Great article Sasha, this should be required reading for the AMPAS voters.
It’s sad that I too have come to accept all the split chatter because people, be it they supportive of McQueen, or not, are resigned to the fact that AMPAS may still not be ready to honor someone who looks like Steve McQueen. Yes, it would be great to have a non-white director like Cuaron to win if he is selected, but I agree with you, the opportunities for Mexican directors are much more easier than black directors. And I cannot fucking believe that I just typed that at 3pm on Jan 21, 2014!

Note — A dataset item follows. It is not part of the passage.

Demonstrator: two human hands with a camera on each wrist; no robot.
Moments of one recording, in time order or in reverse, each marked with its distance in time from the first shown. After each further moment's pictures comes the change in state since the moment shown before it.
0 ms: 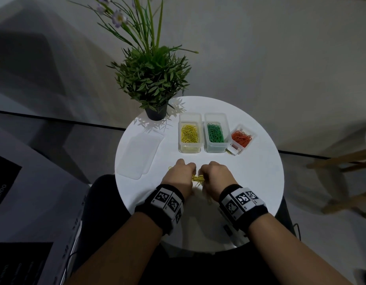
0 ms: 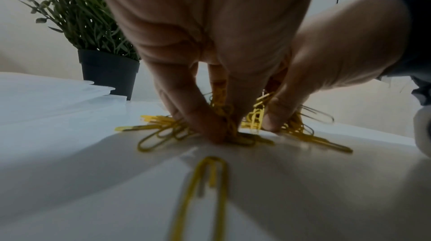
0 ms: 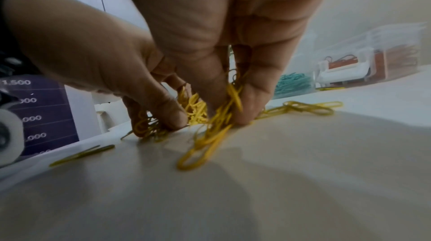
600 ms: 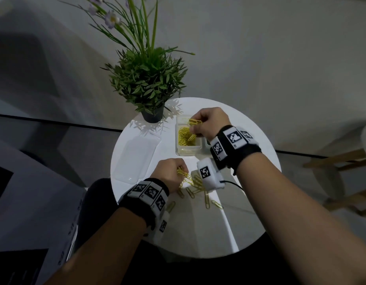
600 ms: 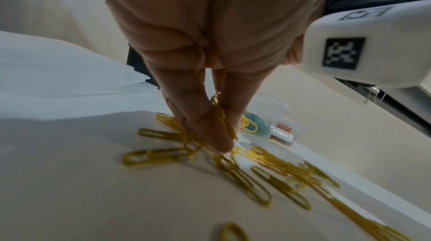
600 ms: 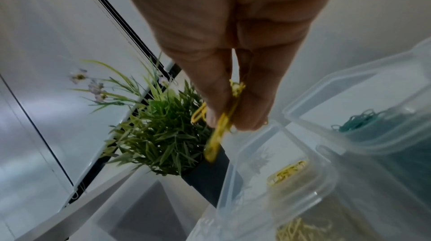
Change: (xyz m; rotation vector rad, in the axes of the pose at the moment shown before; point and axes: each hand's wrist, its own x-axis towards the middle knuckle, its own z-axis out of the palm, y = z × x) left_hand 0.007 -0.020 -0.022 -0.292 0.077 0.019; right_hand 0.078 -0.025 -0.090 0.680 0.241 0.140
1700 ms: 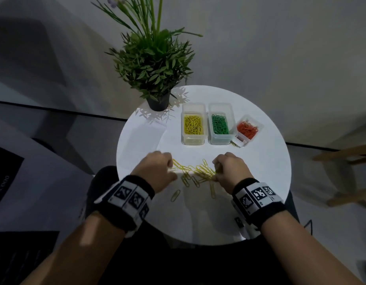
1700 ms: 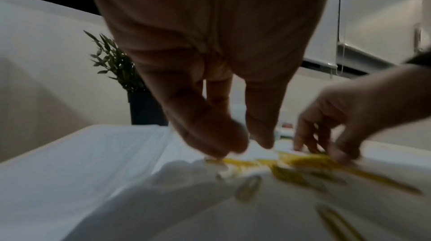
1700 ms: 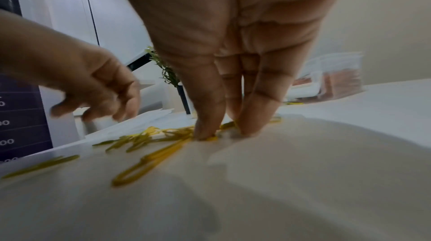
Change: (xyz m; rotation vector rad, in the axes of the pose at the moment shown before) left_hand -0.035 -0.013 -0.027 0.305 0.006 -0.055; right_hand -0.084 0.093 0.015 -0.614 -0.182 -0.024
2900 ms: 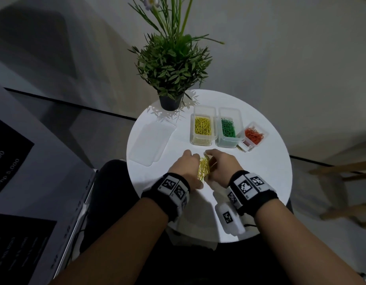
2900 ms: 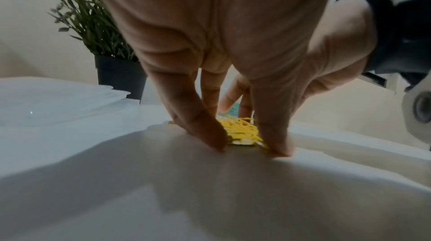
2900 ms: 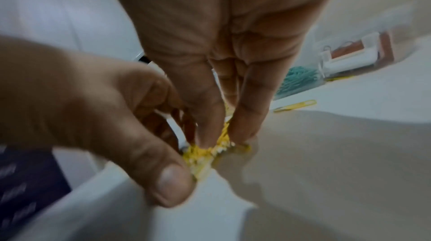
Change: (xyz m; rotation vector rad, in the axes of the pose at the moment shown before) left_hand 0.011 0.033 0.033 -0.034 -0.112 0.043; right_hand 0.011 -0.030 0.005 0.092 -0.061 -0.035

I personally believe that McQueen and 12YAS will sweep at the BAFTAs and after March 2nd, if the Oscars embarrass 12YAS, I’m done with it. It’ll be the third strike of incredulous Best Pic non-winner errors (Saving Private Ryan-1999, Brokeback Mountain-2006, ?-2014).

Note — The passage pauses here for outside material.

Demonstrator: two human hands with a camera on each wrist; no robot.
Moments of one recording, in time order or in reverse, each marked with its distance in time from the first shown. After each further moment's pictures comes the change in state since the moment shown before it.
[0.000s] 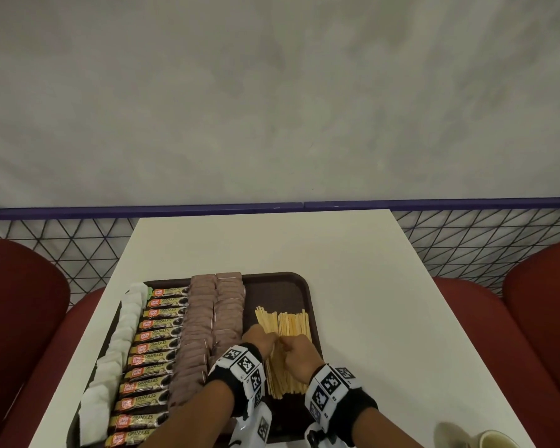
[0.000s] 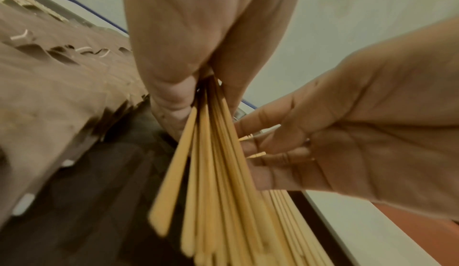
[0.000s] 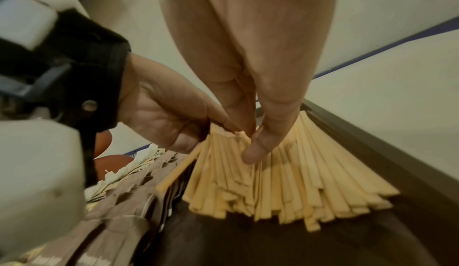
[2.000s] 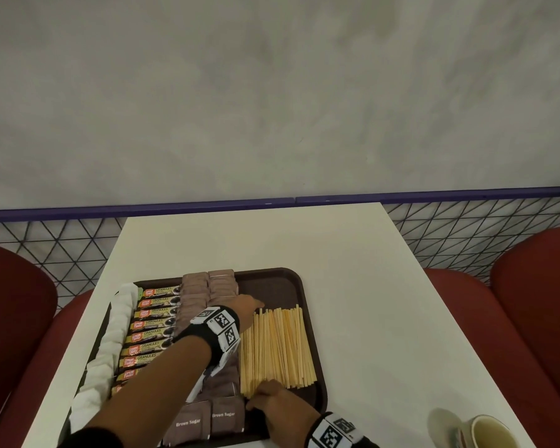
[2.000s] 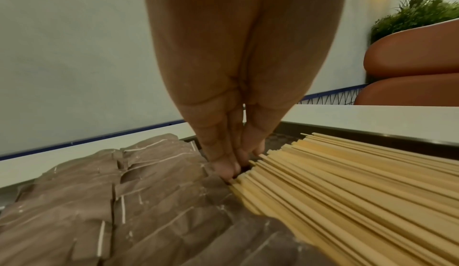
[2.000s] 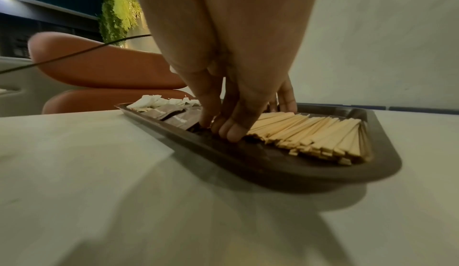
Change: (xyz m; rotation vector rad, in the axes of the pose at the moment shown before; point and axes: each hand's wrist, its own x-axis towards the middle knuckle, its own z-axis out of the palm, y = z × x) left_hand 0.006 0.031 -0.060 0.945 -0.129 0.391; right_hand -0.062 0.008 0.039 -0.420 -0.290 -0.299
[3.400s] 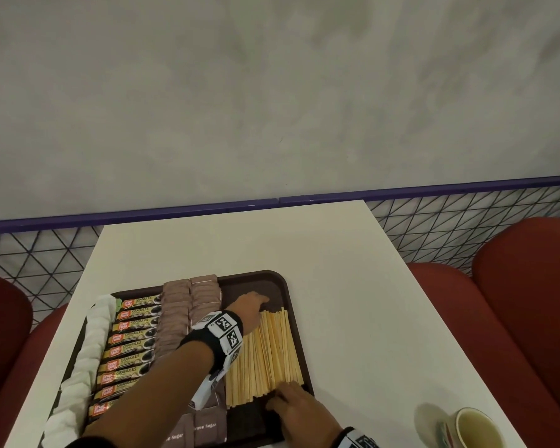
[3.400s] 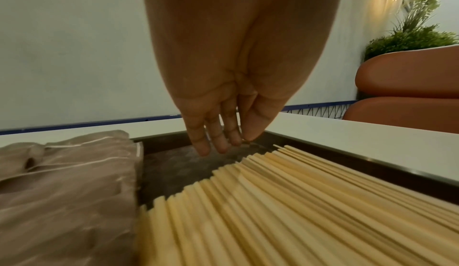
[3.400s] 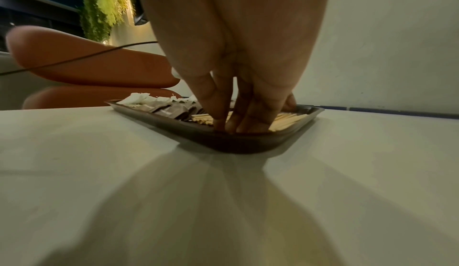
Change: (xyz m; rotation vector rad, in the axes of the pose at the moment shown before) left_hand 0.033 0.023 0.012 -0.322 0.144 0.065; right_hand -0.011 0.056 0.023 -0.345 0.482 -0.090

Someone’s mentioned a 1980s film Glory, additionally citing that it is another piece “about slavery”.
To me, it is a film tribute to African American bravery for just cause during the Civil War. Not one dealing directly with the subject of slavery itself. (Just saying.)
I can’t believe the best actor race is over… :/
Chiwetel Ejiofor is definitely not winning… :/
I’m still rooting for Lupita, and “12yas” for best picture, but I don’t want get my hopes very high in case I ended up dissapointed as I usually do with Oscars.

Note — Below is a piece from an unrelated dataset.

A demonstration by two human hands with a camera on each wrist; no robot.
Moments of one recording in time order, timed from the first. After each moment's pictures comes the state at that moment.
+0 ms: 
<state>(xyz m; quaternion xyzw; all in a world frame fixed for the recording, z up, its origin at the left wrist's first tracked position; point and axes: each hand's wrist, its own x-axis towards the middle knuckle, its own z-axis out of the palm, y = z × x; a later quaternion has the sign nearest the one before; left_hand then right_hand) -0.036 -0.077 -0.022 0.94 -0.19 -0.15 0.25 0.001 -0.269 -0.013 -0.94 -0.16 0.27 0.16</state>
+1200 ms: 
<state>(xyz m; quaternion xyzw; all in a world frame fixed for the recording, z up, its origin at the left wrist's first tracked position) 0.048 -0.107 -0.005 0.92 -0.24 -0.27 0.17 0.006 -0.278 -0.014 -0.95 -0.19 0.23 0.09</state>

Denzel Washington won an Oscar for GLORY …..the 1984 movie ”A Soldiers Story ” was a magnificent movie that explored profound black issues
ugh! *CHYSANTHEMUMS
Gone With The Wind was a big improvement over the atrocious ”Birth of a Nation ” …a movie that really was in the zeitgeist and even had the ear of the President who called it ”Writing History with lightening ”
GLORY was a movie about slavery ..a regiment of black men fighting against the white supremacist Confederacy during the Civil War
GLORY was a movie about slavery ..a regiment of black men fighting against the white supremacist Confederacy during the Civil War
Was not nominated for Best Picture.
I did not read this piece, but just to give some perspective on wait…just because,
1939 Top 10
1. THE RULES OF THE GAME, Jean Renoir
2. STAGECOACH, John Ford
3. THE STORY OF THE LAST CHYSANTEMUM, Kenji Mizoguchi
4. ONLY ANGELS HAVE WINGS, Howard Hawks
5. THE ROARING TWENTIES, Raoul Walsh
6. THE SPY IN BLACK, Michael Powell
7. YOUNG MR. LINCOLN, John Ford
8. THE WIZARD OF OZ, Viktor Fleming
9. DAYBREAK, Marcel Cane
10. NINOTCHKA, Ernst Lubitsch
And as we see, this rly ain’t no flashback. This is right now. 1939, 2013, what’s the difference anyway? The difference could be made on the 2nd of March…
West Side Story also won 10 competitive and 1 honorary.